The big story really took place Friday evening, when about 70 people entered the event, cramming into a room at the Pond Deshpande Centre at the University of New Brunswick. It wasn’t just students but people from every strata of the New Brunswick startup universe who showed up.
“The event was filled with an amazing energy with numerous people from the community coming in to help,” said Suhaim Abdussamad, who organized the event along with his Startup Kitchen partner Robert Foley. “Coaches from numerous local businesses and startups helped out. Even local councilors dropped by to give feedback on some ideas.”
Startup Weekend is an international organization that oversees events around the world in which people assemble on a Friday evening, share ideas, divide into teams and see who can come up with the best startup in 54 hours. The head office in Seattle dispatches a facilitator to assist with the event, and in this case it was Sally Ng, a veteran of the Moncton and Fredericton tech scenes. Startup Weekend NB was organized by Startup Kitchen, Tech South East and the Pond Deshpande Centre.
People pitched 26 ideas on Friday night, of which 11 were chosen. And throughout the weekend you could feel the energy and excitement of the process just from reading the tweets coming out of the room. Nicole LeBlanc, the Finance Director at New Brunswick Innovation Foundation, was pleased with the number of women who attended and joined the teams. The organizers also observed Earth Day and everyone coded in the dark for an hour Saturday night.
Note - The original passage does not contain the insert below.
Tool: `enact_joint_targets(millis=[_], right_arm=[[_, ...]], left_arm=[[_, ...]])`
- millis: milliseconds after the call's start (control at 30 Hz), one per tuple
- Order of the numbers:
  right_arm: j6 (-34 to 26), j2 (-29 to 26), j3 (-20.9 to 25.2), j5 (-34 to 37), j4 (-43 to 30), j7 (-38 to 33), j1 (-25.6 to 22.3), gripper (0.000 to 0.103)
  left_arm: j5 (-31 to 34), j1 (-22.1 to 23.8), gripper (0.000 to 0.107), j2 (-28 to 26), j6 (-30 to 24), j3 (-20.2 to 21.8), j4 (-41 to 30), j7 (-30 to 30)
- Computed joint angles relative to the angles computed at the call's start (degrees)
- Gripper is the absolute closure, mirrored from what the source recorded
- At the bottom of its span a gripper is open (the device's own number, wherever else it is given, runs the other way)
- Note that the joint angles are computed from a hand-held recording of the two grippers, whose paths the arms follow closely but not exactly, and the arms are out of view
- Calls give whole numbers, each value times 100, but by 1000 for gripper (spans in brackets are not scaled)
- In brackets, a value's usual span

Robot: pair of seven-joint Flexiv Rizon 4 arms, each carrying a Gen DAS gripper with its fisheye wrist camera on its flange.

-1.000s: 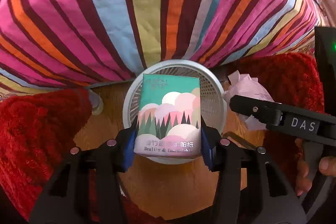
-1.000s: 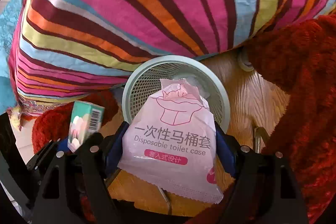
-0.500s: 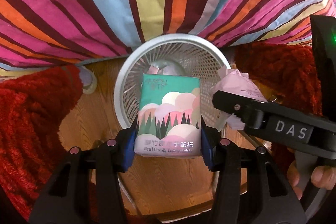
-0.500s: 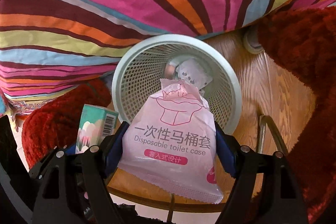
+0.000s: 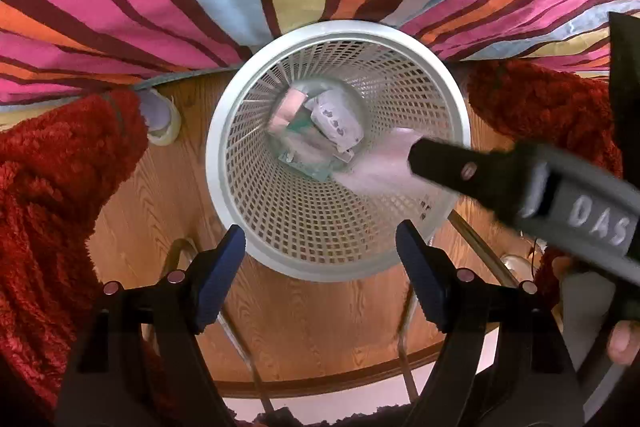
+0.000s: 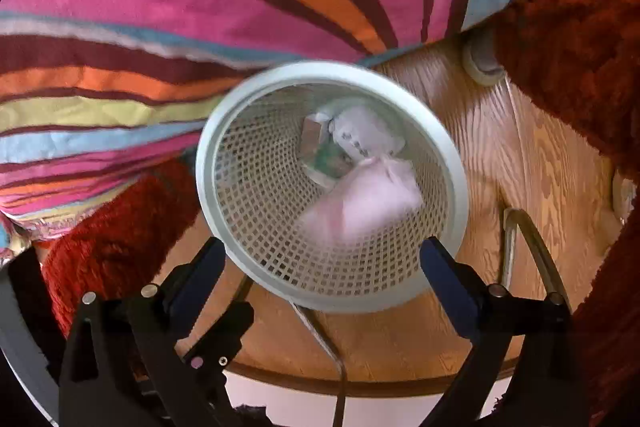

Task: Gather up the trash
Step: 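Open both tools to drop the pack and bag into the wastebasket, then move both tools back from the wastebasket toward the lime boxes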

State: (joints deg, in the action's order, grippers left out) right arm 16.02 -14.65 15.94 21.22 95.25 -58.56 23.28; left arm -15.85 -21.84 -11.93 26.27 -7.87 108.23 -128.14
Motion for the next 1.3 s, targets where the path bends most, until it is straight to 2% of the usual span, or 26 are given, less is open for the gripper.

The winner was Hot Spot Parking, which is an app that can allow people (car owners, merchants or others) to pay parking fees online to ease parking headaches in downtown areas. For example, a merchant in the middle of a sale can pay a customer’s parking online rather than losing the sale because the customer has to go feed the metre. It was the idea of Phillip Curley, a third-year UNB civil engineering student, who received offers for funding from two angels over the weekend.
The second prize went to A.L.I.E., which stands for Artificial Lifestyle Intervention Expert. The company produces software that encourages energetic changes to an individual’s lifestyle, such as grocery-buying habits and other routines. It was the brainchild of Thom Lamb, the CEO and Head Coach at Elite Experience of Fredericton.
MindfulVIBE, an educational project initiated by Chelsea Wilson, captured the third prize.
Startup Weekend capped off the successful East Coast Startup Week, which also featured the NBIF’s Breakthru Dinner and the Launch36 DemoDay.